Industry Employment Reaches Nine-Year High and Unemployment Rate Falls to 5.9 Percent; Association Officials Say Most Construction Firms Predict they Will Continue Adding Jobs in 2018 Amid Strong Demand
Construction employment increased by 30,000 jobs in December to the highest level since September 2008, according to an analysis of new government data by the Associated General Contractors of America. Association officials said that, according to an outlook the association released earlier this week, most firms expect to continue adding jobs this year amid expectations demand for construction will expand.
“Employment and pay in construction have risen more rapidly over the past year than in the economy overall, as the supply of unemployed, experienced workers continues to shrink,” said Ken Simonson, the association’s chief economist. “Construction pay is now almost 10 percent higher than the private-sector average. Nevertheless, contractors report increasing difficulty filling many types of hourly craft and salaried openings, given the low rate of unemployment throughout the economy, including construction.”
Construction employment totaled 6,993,000 in December, a gain of 30,000 for the month and 210,000, or 3.1 percent, for all of 2017. The economist pointed out that the full-year growth rate in industry jobs was more than double the 1.4 percent rise in total nonfarm payroll employment.
Residential construction—comprising residential building and specialty trade contractors—added 18,200 jobs in December and 86,400 jobs, or 3.2 percent, over the past 12 months. Nonresidential construction (building, specialty trades, and heavy and civil engineering construction) employment increased by 11,800 jobs in December and 123,100 positions, or 3.0 percent, over 12 months.
The number of unemployed jobseekers with recent construction experience fell to 554,000 in December, down from 670,000 in December 2016, while the unemployment rate in construction dropped to 5.9 percent last month from 7.4 percent a year earlier. The rate and number of unemployed were the lowest for December in the 17-year history of the series. These declines show how difficult it has become for the industry to find experienced workers, Simonson said.
Average hourly earnings in the industry climbed to $29.24, a rise of 3.0 percent from a year earlier.

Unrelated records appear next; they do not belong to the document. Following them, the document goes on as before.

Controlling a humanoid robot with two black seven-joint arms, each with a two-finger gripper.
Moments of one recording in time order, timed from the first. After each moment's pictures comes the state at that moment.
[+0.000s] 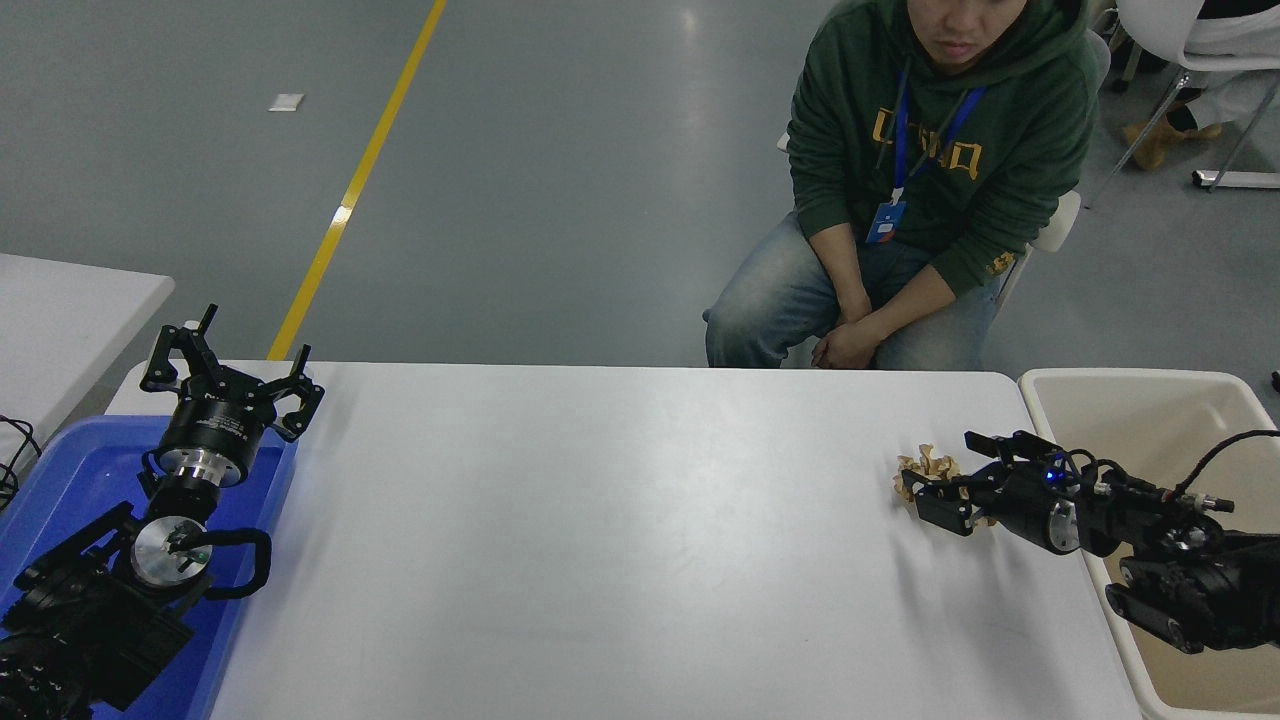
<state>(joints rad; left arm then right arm) -0.55 0.37 -0.86 -0.44 -0.20 -0.59 -0.43 0.88 -0.39 -0.52 0.49 -1.20 -0.51 0.49</state>
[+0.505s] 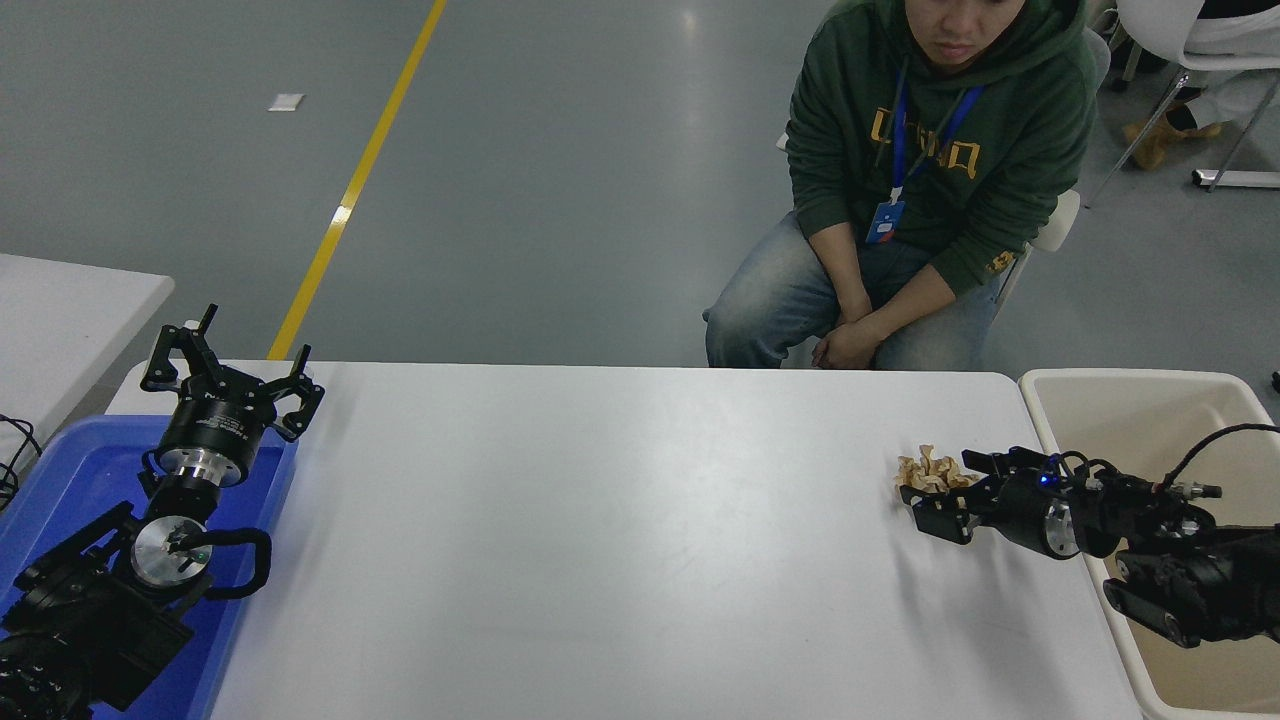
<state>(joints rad) -0.55 0.37 -0.86 -0.44 -0.20 -0.59 -0.43 0.90 -0.38 -0.61 0.48 -1.18 -0.46 0.50</state>
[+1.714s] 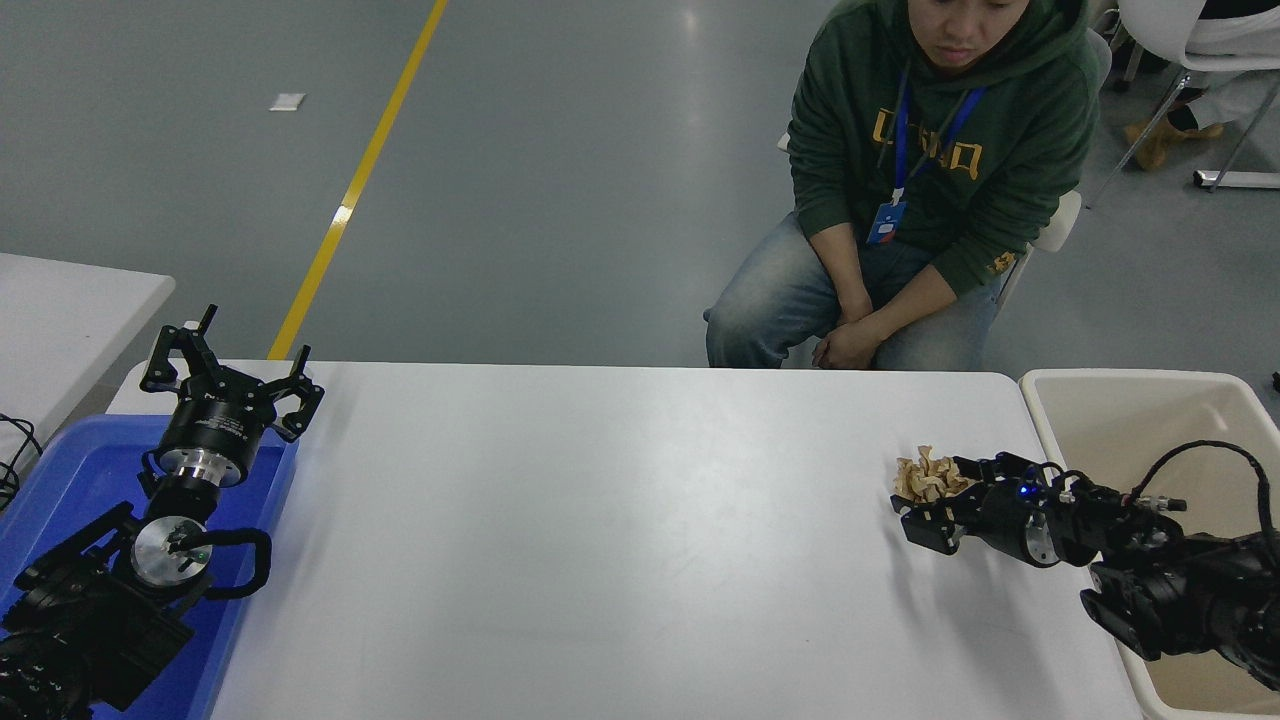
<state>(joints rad) -0.55 0.37 -0.86 -0.44 -0.20 -0.59 -0.43 0.80 -0.26 -0.63 0.26 -1.17 -0.49 0.50</state>
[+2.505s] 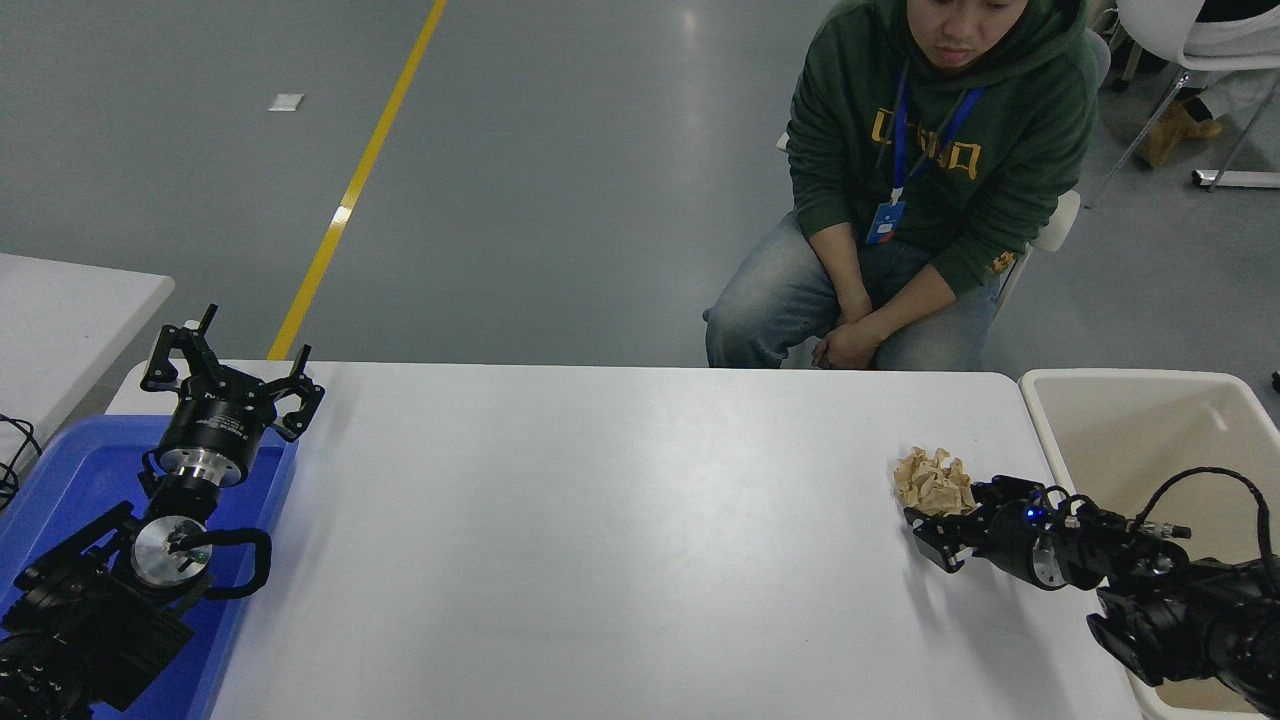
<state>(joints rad) -0.55 0.37 -0.86 -0.44 -0.20 -0.59 -0.43 0.77 -0.25 -0.63 0.24 -1.17 -0.49 0.50</state>
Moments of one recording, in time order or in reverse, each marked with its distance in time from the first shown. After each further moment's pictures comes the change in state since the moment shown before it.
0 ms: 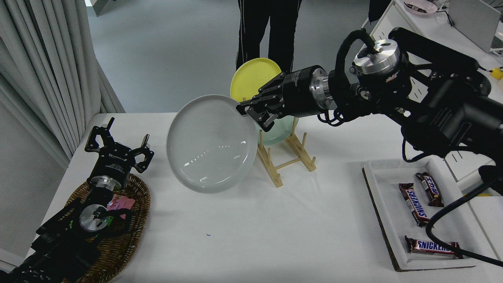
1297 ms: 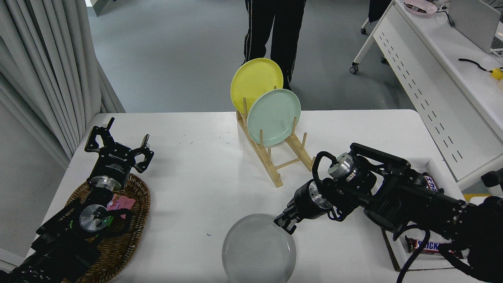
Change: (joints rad) left arm 0.000 0.000 0.000 0.000 0.000 0.000 0.000; right arm -0.372 0.181 -0.160 -0.314 -0.292 -0.051 -0.093
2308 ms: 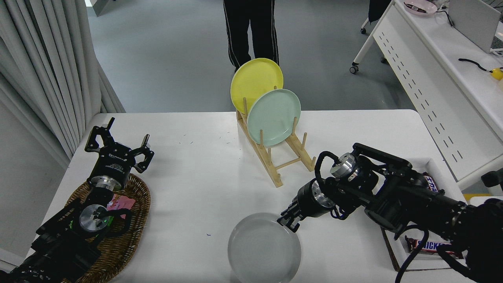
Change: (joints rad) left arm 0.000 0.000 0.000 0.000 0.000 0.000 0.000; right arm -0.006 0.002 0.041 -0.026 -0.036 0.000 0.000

That was a steeper increase than for the total private sector, which rose 2.5 percent to an average of $26.63 per hour. The economist noted that construction pays 9.8 percent more per hour than the average nonfarm private-sector job in the United States.
The new jobs figures come as 75 percent of firms that responded to a survey organized by the association and Sage Construction & Real Estate report they plan to expand their headcount in 2018. One reason most firms plan to add staff is that contractors are the most optimistic they have been about growing demand for their services since the association first began preparing its annual outlook in 2009.
“Most construction firms plan to add workers during 2018 as demand for all types of construction continues to expand,” said Stephen E. Sandherr, the association’s chief executive officer. “The biggest challenge they face will be finding qualified workers to hire as the labor market continues to tighten.”